Another Strong Quarter: Adobe’s quarterly results, announced in mid-December, again beat expectations. The company delivered $1.24 on EPS, fully a dime ahead of estimates. And revenues of $2 billion topped estimates by $50 million.

Creative Cloud grew revenues by 31%, well ahead of the company’s overall total. And the Experience Cloud continues to post solid gains as it transforms into an increasingly viable alternative to Salesforce.com, Inc.’s (NYSE:CRM) dominant platform in that space. Margins continue to rise, as earnings growth outpaces already stellar revenue growth. In short, there’s nothing to complain about for ADBE bulls.

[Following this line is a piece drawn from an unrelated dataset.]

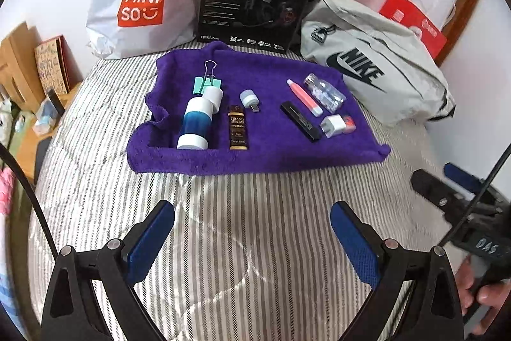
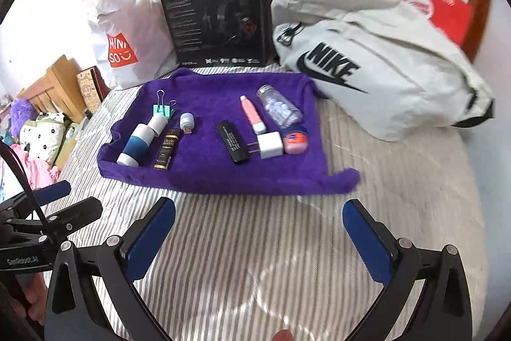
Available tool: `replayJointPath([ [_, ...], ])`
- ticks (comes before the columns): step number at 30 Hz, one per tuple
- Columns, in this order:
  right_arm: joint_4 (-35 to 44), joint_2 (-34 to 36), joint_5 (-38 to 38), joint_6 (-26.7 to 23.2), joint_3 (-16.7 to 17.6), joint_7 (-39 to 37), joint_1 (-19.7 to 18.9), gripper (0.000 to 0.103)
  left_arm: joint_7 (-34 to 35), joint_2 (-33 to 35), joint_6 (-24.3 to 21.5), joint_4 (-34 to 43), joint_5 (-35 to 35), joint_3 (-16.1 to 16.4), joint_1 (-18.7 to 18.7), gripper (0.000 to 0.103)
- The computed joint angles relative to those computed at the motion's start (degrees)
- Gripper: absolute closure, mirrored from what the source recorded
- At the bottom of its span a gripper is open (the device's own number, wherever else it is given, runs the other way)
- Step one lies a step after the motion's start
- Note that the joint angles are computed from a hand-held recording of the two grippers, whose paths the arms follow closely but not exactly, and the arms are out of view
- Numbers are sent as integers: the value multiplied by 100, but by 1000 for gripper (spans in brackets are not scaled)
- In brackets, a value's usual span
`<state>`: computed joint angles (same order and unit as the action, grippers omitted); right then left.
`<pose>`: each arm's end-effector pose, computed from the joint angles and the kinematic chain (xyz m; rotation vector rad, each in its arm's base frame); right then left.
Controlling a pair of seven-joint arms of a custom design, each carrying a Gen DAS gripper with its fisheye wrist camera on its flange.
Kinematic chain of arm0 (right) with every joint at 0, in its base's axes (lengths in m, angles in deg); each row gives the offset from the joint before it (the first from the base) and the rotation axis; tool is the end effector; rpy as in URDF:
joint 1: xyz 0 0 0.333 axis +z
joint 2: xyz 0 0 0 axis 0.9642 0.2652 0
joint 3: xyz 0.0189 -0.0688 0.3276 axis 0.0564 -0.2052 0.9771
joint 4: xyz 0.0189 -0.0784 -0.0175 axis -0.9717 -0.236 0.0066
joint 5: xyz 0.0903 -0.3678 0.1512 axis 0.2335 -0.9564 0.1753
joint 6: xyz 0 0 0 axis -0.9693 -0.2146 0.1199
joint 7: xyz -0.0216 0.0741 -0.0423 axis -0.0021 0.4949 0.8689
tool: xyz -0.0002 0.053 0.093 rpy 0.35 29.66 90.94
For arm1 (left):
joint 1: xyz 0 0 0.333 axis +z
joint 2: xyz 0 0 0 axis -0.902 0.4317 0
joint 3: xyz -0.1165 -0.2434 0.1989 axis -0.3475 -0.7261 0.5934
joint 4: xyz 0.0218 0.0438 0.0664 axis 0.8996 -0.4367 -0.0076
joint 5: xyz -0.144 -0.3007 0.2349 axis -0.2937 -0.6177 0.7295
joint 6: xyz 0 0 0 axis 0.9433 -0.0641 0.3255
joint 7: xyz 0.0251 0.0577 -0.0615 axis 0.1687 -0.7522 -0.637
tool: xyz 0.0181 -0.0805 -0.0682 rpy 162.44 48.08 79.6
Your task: Organize rigid objects
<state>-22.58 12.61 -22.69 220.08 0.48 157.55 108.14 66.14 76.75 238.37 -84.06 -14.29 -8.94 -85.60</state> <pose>0.6228 0.4074 0.4653 -1.7744 1.8026 -0.5405 0.6347 -0.3631 0.4590 -1.8622 2.0638 -0.7853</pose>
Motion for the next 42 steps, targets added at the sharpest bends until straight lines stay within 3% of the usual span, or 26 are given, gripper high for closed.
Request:
replayJointPath([
  [11,-464,-590,-487,-420,97,386,50,0,-292,-276,-271,-114,617,121,-165,4],
  [20,-726,-764,-361,-234,279,426,-151,0,-502,-477,-244,-321,729,35,-74,4],
  [42,-988,-962,-549,-149,367,602,-160,0,-544,-568,-348,-345,827,-18,-80,4],
])
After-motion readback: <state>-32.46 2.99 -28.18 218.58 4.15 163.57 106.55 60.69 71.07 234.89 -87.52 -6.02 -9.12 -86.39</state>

Guidance Wasn’t Bad: Now to be clear, ADBE stock didn’t trade up on this earnings announcement for a simple reason. The market was apparently expecting Adobe to raise its 2018 guidance. Instead, it delivered revenue guidance in line with analyst estimates. And it suggested EPS will come in at $5.50, two pennies shy of what analysts were suggesting.

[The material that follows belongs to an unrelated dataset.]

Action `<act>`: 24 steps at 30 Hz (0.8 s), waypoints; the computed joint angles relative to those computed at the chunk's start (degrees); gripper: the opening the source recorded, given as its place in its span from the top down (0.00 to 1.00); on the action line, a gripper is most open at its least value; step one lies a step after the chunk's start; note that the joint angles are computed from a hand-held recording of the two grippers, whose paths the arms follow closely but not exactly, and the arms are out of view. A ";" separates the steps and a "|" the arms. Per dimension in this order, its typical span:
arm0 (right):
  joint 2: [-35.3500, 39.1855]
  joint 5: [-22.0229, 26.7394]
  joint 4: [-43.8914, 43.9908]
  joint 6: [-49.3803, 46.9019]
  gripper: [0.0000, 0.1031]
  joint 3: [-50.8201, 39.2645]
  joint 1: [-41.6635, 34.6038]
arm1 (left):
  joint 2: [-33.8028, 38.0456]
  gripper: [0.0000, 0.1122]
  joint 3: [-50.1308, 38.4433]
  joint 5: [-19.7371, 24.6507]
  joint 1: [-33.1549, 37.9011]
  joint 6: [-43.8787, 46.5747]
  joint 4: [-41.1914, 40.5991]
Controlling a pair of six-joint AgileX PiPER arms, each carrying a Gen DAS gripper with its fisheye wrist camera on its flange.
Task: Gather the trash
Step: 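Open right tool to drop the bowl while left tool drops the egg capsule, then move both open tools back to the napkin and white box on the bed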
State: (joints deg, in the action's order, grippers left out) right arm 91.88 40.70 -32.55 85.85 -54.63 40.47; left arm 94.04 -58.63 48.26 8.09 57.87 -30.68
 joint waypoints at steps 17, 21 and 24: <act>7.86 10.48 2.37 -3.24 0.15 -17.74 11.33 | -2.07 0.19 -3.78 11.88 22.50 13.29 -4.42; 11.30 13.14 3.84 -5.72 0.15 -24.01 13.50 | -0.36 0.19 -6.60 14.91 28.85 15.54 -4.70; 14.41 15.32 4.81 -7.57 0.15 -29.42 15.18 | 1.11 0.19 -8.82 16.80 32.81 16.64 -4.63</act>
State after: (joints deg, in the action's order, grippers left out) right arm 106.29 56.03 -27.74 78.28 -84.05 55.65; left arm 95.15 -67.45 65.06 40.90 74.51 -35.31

The market initially sold off ADBE stock on the news. However, keep in mind Adobe has been smashing analyst estimates for years now. They’re a classic sandbagging company; set the bar low, and then exceed it comfortably. By suggesting that 2018 will be as just about as good as analysts anticipated, Adobe is actually subtly signaling to expect yet more upside for earnings. Now perhaps it won’t be enough upside to please investors — we’ve already established that Adobe is an expensive stock. But don’t read too much into the guidance numbers.

Creative Cloud Price Hike: Not that long ago, Adobe transitioned most of its user base from one-time software purchases to a recurring subscription-based model.

Now that users have become accustomed to Adobe’s subscription model, it’s time to start taking advantage of the locked-in consumers. Adobe is now launching its first set of price hikes since Creative Cloud launched. We don’t know how much customer pushback there will be to higher prices. That said, given the lack of viable high-quality alternatives to Adobe’s offering, expect most of the price hike to fall through straight to Adobe’s bottom line. We should watch customer churn rates closely, but I don’t expect many problems for Adobe.

Verdict on ADBE Stock

ADBE stock is a victim of its own success. The company had a fantastic year operationally. But the stock is up 70% year-to-date. There’s little that management can do to make the stock worth its aspirational valuation at the moment.

The company is on pace for another solid year in 2018. And over the long run, there is reason to think it can keep growing earnings at an annual rate of 13-18%. But that’s simply not enough to justify the $175 price today. Given overhead technical resistance here, I’d watch and wait for a correction back to the 150s before pulling the trigger on Adobe stock.